*Task description*:
Output the whole listing below exactly, omitting the images.

*Information shown*:

◇ ◇ ◇ ◇

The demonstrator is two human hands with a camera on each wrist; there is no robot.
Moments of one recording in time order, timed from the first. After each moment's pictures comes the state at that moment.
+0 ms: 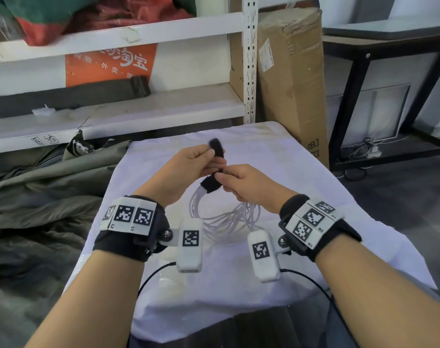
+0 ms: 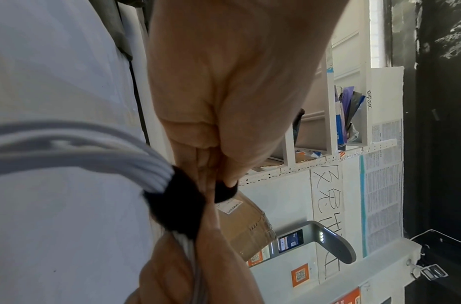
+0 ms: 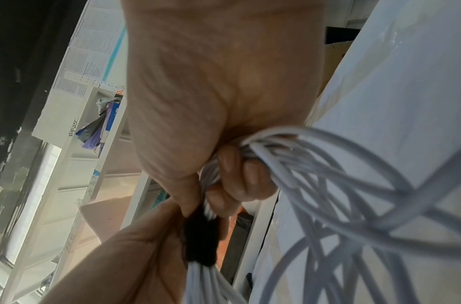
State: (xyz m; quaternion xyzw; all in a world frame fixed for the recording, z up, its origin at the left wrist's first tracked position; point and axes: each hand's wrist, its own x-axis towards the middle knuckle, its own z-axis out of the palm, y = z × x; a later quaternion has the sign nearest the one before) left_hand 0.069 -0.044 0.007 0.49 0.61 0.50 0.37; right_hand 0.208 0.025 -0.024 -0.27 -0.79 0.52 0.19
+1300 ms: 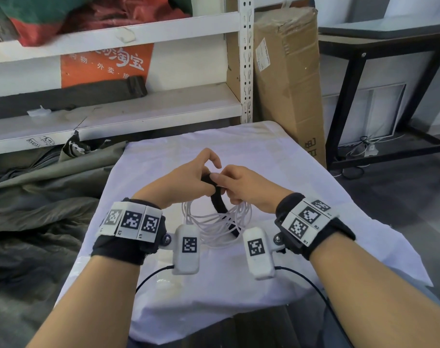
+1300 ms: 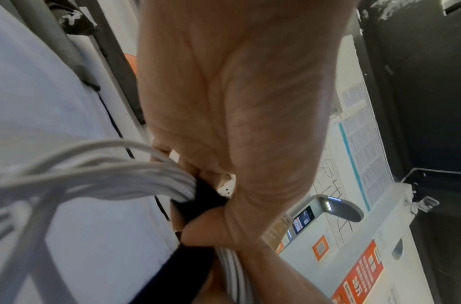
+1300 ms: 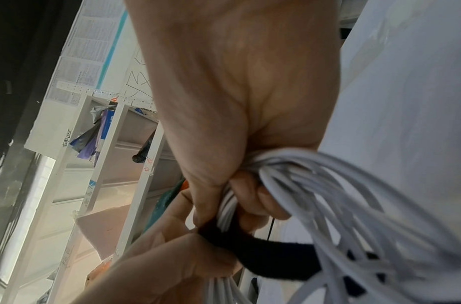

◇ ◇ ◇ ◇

*Answer for this exercise*:
The demonstrator is two human hands with a camera on each wrist; there is no robot.
Moments of one recording in time order, timed from the first. After each moment's pictures comes the state at that moment.
+0 ms: 
+0 ms: 
+0 ms: 
State: (xyz m; quaternion xyzw; all in a world frame fixed for the recording, z up, its origin at the left wrist's first tracked position; point and axes: each hand's wrist, its own x-axis towards the middle knuckle, its own z-axis out of the palm, y = z × x; a later quaternion has the sign nearest the one before) left_hand 0.069 -0.044 0.007 0.49 0.61 0.50 0.37; right_hand 0.208 0.025 -0.024 -0.27 -0.79 0.52 0.19
+1300 ms: 
+1300 ms: 
+1300 ms: 

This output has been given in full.